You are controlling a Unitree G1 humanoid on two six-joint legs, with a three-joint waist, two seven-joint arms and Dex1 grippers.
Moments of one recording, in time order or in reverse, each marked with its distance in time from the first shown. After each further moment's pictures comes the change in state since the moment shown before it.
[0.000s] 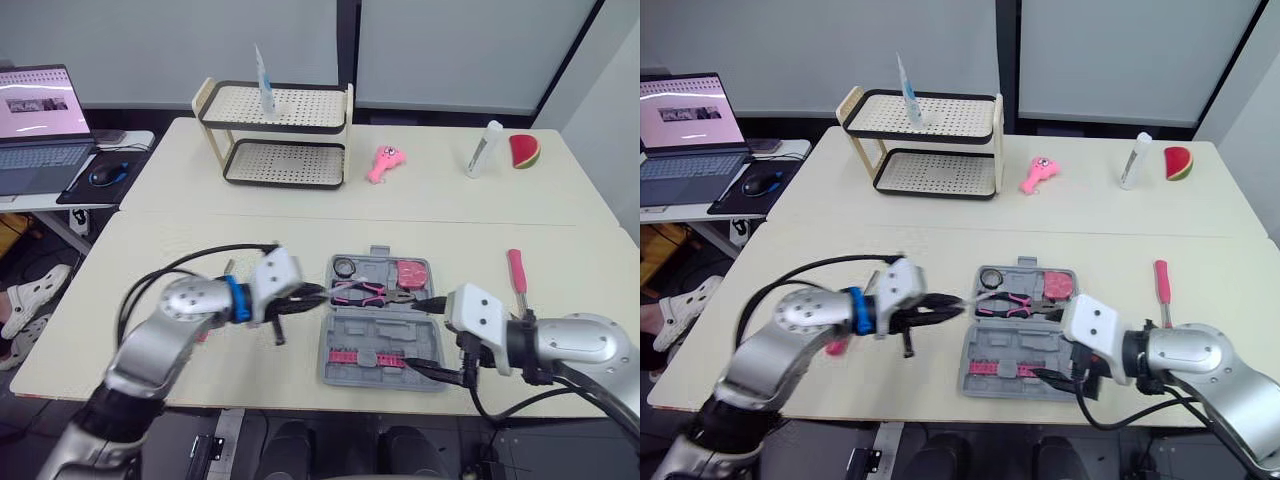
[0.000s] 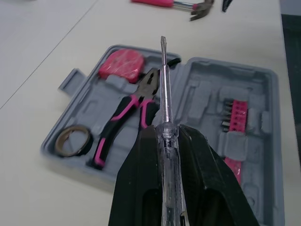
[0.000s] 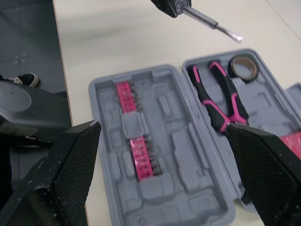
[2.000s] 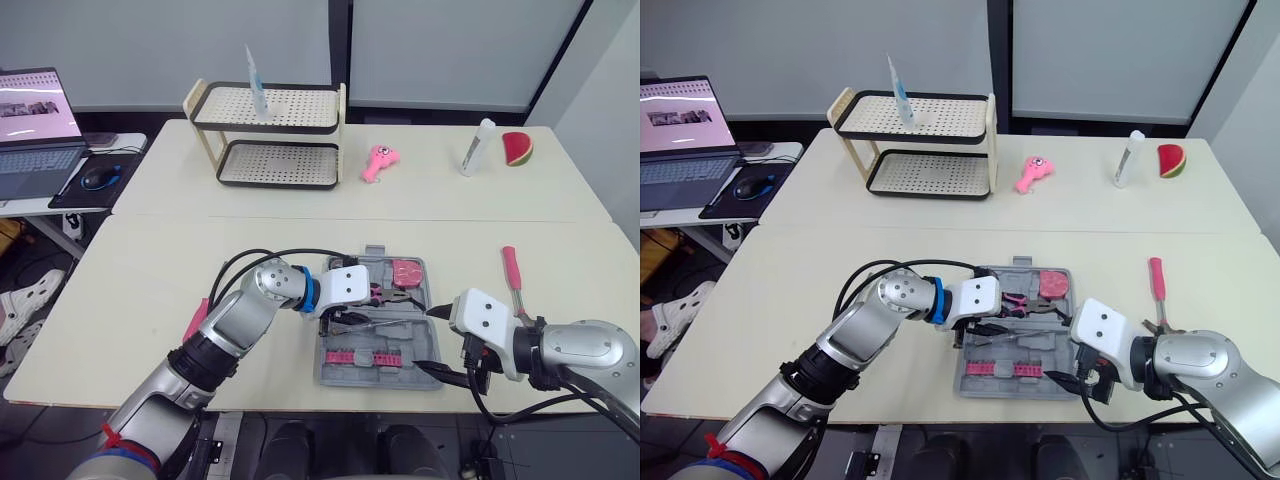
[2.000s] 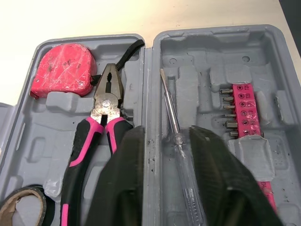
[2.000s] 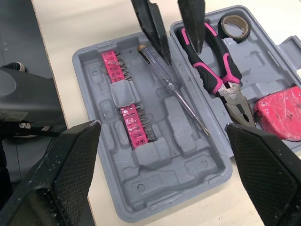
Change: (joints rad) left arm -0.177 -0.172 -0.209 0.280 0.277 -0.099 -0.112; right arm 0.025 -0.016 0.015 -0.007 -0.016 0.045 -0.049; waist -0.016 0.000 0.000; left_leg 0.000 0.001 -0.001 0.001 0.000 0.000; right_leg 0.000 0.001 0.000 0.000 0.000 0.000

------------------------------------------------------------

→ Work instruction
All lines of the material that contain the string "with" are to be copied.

→ Answer to the problem
You are controlling a Unitree G1 humanoid on two six-joint legs, with a three-joint waist, two seven-joint arms and Dex1 grippers.
Moments of one recording, in time order or in reverse, each marked with its distance in time from the first shown. After each further moment's pictures comes the change in state since the moment shown before it.

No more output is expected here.